Required work
Please transcribe the data below in full. Omit any picture you find in it.

════════════════

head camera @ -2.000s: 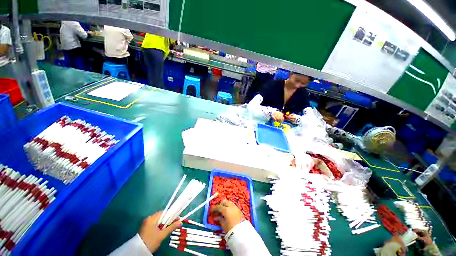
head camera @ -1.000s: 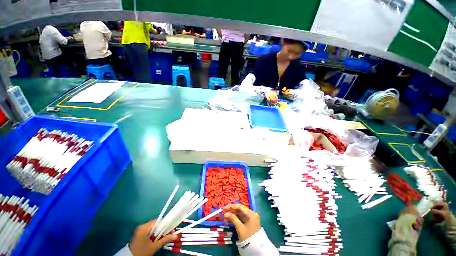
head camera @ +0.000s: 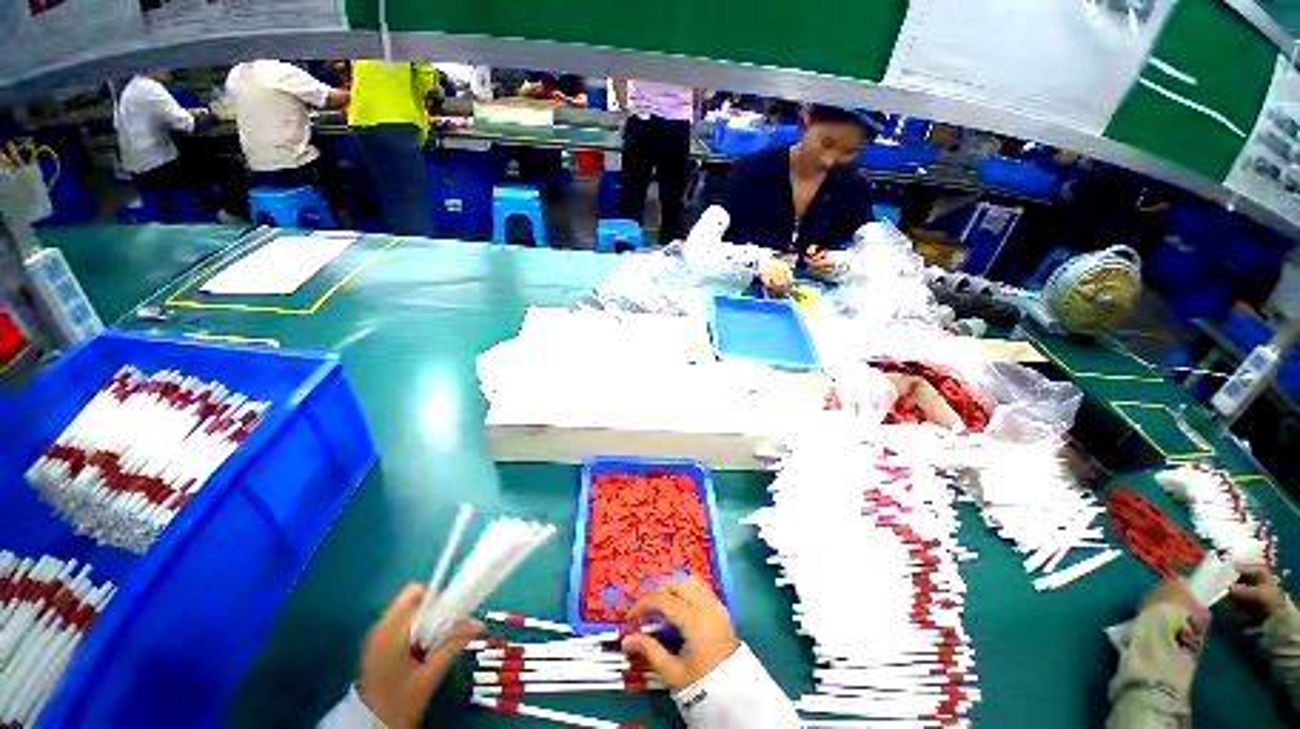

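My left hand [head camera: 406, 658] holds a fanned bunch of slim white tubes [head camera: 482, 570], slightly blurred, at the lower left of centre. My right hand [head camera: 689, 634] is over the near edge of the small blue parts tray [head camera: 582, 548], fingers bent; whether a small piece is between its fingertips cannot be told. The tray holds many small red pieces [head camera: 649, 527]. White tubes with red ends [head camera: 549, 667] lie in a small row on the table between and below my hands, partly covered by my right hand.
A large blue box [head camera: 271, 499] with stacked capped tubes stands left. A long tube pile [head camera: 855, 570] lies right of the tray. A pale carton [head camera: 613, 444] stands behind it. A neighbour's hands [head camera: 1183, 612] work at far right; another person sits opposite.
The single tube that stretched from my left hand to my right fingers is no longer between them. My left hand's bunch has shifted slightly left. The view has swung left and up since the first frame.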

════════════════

Completed task
head camera @ -2.000s: 
head camera @ -1.000s: 
head camera @ +0.000s: 

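My left hand [head camera: 406, 658] holds a fanned bunch of slim white tubes [head camera: 482, 570], slightly blurred, at the lower left of centre. My right hand [head camera: 689, 634] is over the near edge of the small blue parts tray [head camera: 582, 548], fingers bent; whether a small piece is between its fingertips cannot be told. The tray holds many small red pieces [head camera: 649, 527]. White tubes with red ends [head camera: 549, 667] lie in a small row on the table between and below my hands, partly covered by my right hand.
A large blue box [head camera: 271, 499] with stacked capped tubes stands left. A long tube pile [head camera: 855, 570] lies right of the tray. A pale carton [head camera: 613, 444] stands behind it. A neighbour's hands [head camera: 1183, 612] work at far right; another person sits opposite.
The single tube that stretched from my left hand to my right fingers is no longer between them. My left hand's bunch has shifted slightly left. The view has swung left and up since the first frame.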

There is nothing more to add to the answer.